Architecture Decision Records (ADRs)#
Added: 2025-10-11 | Effort: Ongoing
Document: did:plc choice, pgcrypto encryption, Jetstream vs firehose, write-forward pattern, single handle field.
Replace log Package with Structured Logger#
Added: 2025-10-11 | Effort: 1 day
Problem: Using standard log package. Need structured logging (JSON) with levels.
Solution: Switch to slog, zap, or zerolog. Add request IDs, context fields.
Code: TODO in community/errors.go:46
PDS URL Resolution from DID#
Added: 2025-10-11 | Effort: 2-3 hours
Problem: User consumer doesn't resolve PDS URL from DID document when missing.
Solution: Query PLC directory for DID document, extract serviceEndpoint.
Code: TODO in jetstream/user_consumer.go:203
PLC Directory Registration (Production)#
Added: 2025-10-11 | Effort: 1 day
Problem: DID generator creates did:plc but doesn't register in prod mode.
Solution: Implement PLC registration API call when isDevEnv=false.
Code: TODO in did/generator.go:46
Recent Completions#
✅ OAuth Authentication for Community Actions (2025-10-16)#
Completed: Full OAuth JWT authentication flow for protected endpoints
Implementation:
- ✅ JWT parser compatible with atProto PDS tokens (aud/iss handling)

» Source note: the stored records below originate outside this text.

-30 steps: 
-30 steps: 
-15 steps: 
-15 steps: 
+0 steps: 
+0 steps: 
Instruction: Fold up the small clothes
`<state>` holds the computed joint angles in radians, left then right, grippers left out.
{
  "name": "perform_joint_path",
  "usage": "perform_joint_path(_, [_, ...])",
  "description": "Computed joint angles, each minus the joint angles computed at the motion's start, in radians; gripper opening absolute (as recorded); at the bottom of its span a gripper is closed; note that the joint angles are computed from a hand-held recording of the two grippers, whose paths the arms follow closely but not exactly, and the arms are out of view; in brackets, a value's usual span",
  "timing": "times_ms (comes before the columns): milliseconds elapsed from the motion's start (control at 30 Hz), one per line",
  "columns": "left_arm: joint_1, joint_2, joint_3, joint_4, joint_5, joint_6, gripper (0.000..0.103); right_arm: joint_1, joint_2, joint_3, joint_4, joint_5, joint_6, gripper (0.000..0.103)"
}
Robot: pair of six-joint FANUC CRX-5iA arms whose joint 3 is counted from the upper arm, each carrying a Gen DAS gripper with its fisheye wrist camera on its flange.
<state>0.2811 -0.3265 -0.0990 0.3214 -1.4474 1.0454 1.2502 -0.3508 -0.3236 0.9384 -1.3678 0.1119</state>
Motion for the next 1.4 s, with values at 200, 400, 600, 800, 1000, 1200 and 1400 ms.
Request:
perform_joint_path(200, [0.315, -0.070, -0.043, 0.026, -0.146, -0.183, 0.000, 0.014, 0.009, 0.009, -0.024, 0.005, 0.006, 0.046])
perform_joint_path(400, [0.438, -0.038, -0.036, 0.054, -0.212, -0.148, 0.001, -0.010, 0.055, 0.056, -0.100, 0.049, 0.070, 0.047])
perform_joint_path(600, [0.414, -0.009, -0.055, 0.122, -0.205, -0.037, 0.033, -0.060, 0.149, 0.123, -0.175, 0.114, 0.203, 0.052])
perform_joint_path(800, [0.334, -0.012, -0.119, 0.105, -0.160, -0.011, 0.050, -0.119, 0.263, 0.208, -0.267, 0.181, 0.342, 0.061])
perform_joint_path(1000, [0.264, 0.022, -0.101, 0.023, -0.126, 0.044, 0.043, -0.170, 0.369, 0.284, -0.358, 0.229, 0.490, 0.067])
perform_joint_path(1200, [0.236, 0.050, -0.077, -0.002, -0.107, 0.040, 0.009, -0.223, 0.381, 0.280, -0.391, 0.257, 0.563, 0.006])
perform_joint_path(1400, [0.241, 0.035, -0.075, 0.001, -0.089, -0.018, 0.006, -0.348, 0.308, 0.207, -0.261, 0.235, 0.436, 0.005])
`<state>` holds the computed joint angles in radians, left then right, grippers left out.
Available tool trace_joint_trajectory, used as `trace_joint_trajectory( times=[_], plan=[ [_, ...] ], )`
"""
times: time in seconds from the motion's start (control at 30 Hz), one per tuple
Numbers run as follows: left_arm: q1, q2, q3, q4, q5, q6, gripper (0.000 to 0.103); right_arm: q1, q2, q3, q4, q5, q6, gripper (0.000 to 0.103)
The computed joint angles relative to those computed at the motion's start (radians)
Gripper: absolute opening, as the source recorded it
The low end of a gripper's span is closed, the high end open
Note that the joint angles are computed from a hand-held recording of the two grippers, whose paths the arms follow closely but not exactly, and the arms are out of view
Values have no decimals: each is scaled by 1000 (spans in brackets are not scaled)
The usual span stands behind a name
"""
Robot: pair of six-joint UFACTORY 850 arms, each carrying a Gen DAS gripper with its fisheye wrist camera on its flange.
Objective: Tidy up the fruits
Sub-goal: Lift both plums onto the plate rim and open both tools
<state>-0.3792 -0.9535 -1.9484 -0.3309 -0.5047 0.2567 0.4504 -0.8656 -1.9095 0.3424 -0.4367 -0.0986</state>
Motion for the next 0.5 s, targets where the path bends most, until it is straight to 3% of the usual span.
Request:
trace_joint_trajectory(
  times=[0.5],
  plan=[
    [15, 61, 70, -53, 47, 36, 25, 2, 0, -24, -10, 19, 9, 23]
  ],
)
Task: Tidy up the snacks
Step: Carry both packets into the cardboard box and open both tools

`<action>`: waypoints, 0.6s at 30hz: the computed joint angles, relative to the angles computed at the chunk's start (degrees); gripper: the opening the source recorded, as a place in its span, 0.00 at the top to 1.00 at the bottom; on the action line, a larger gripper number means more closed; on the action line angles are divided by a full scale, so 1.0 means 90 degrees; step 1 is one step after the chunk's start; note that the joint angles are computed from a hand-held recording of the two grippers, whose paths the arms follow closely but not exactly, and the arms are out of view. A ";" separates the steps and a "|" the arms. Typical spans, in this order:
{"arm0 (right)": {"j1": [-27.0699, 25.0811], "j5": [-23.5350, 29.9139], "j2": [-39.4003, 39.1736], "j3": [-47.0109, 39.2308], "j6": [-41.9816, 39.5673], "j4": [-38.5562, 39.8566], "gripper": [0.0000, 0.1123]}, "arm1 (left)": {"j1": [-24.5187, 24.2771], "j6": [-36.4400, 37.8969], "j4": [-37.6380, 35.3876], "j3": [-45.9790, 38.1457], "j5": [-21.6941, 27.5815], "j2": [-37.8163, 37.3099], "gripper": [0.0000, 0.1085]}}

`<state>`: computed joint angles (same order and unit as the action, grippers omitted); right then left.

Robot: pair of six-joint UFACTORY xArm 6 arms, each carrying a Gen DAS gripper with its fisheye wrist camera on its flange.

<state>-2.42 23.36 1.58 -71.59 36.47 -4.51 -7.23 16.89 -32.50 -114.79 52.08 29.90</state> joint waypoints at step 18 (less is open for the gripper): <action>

- ✅ Auth middleware protecting create/update/subscribe/unsubscribe endpoints
- ✅ Handler-level DID extraction from JWT tokens via
middleware.GetUserDID(r) - ✅ Removed all X-User-DID header placeholders
- ✅ E2E tests validate complete OAuth flow with real PDS tokens
- ✅ Security: Issuer validation supports both HTTPS URLs and DIDs
Files Modified:
- internal/atproto/auth/jwt.go - JWT parsing with atProto compatibility
- internal/api/middleware/auth.go - Auth middleware
- internal/api/handlers/community/ - All handlers updated
- tests/integration/community_e2e_test.go - OAuth E2E tests
Related: Also implemented hostedByDID auto-population for security (see P1 item above)
✅ Fix .local TLD Bug (2025-10-11)#
Changed default INSTANCE_DID from did:web:coves.local → did:web:coves.social. Fixed community creation failure due to disallowed .local TLD.
Prioritization#
- P0: Security vulns, data loss, prod blockers
- P1: Major UX/reliability issues
- P2: QOL improvements, minor bugs, docs
- P3: Refactoring, code quality